Consequences of Member Withdrawal When a member withdraws from a limited liability company, he or she is entitled to a return of their original contribution. Contribution consists of the monetary investment that the member made in the business. Contribution can also come in the form of services provided, property transferred, or anything else of value.

Summary Limited liability companies offer several advantages over other types of business structures. In a limited liability company, there are no general partners. Instead, all members are protected by limited liability.

Summary Limited liability companies offer some of the same advantages as limited partnerships. For instance, business profits and losses are "passed through" on the individual owner’s income tax returns. This avoids the problem of double taxation, where the business and the individual owners must each file a separate income tax return.

Summary Limited liability companies are organized with managers and members. Managers run the day-to-day operation of the business, while members enjoy the profits from the business. In limited liability companies, managers may also be members. This means that all of the participants are protected by limited liability coverage.

Summary Limited liability companies are organized in operating agreements that set out the rights and responsibilities of all members. In order to be recognized as a limited liability company, the business must file appropriate documentation with the state. This documentation includes not only a notice that the business intends to operate as a limited liability company, but also articles of organization. These articles of organization are the bylaws for how the business will be run.

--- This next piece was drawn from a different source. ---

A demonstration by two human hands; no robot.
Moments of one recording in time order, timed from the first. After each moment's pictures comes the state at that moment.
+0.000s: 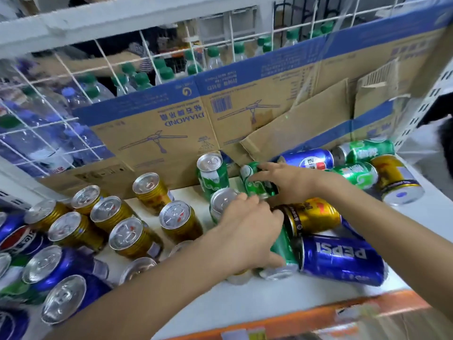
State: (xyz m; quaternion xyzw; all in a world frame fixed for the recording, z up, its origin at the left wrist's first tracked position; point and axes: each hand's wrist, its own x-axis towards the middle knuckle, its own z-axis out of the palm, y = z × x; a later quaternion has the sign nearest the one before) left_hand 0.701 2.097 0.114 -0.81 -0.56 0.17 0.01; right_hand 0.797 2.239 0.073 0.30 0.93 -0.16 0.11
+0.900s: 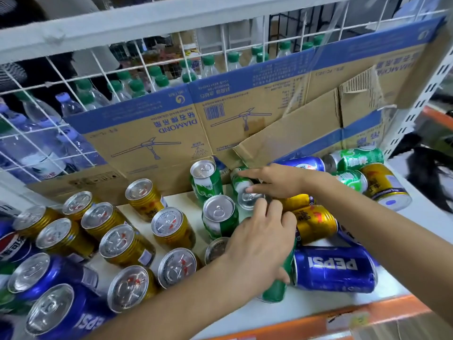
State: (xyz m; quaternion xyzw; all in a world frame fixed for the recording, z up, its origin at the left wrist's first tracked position) left_hand 0.728 2.090 0.096 -0.82 -0.58 0.02 0.02; right_hand 0.792 2.256 0.075 0.29 0.93 -0.21 0.07
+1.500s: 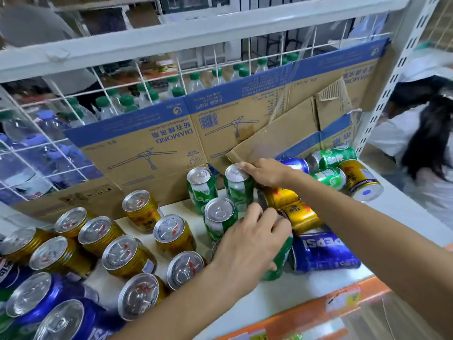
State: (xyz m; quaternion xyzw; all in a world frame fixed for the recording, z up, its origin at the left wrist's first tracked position) left_hand 0.700 2.066 0.088 -0.85 -0.51 -0.10 0.09; right_hand 0.779 2.238 0.088 0.51 0.81 -0.29 -0.04
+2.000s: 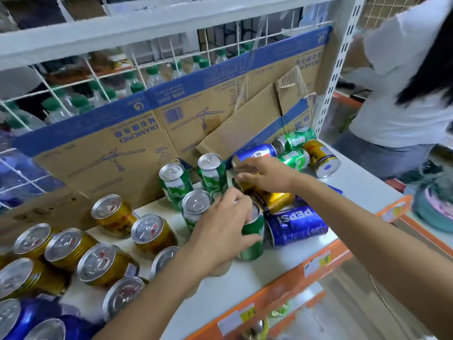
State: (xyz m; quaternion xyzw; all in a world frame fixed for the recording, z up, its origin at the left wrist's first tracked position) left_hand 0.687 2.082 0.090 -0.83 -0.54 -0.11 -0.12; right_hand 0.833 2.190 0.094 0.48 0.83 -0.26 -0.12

Summary Limited liability companies can terminate in several different ways. The operating agreement may set a specific date of termination of the business, or the company may terminate upon the death or bankruptcy of a member. Limited liability companies have great flexibility in their day-to-day operation, but they do have some limitations. For instance, the business must contain the words "limited liability company" or the abbreviation “LLC” in order to be considered a valid legal entity.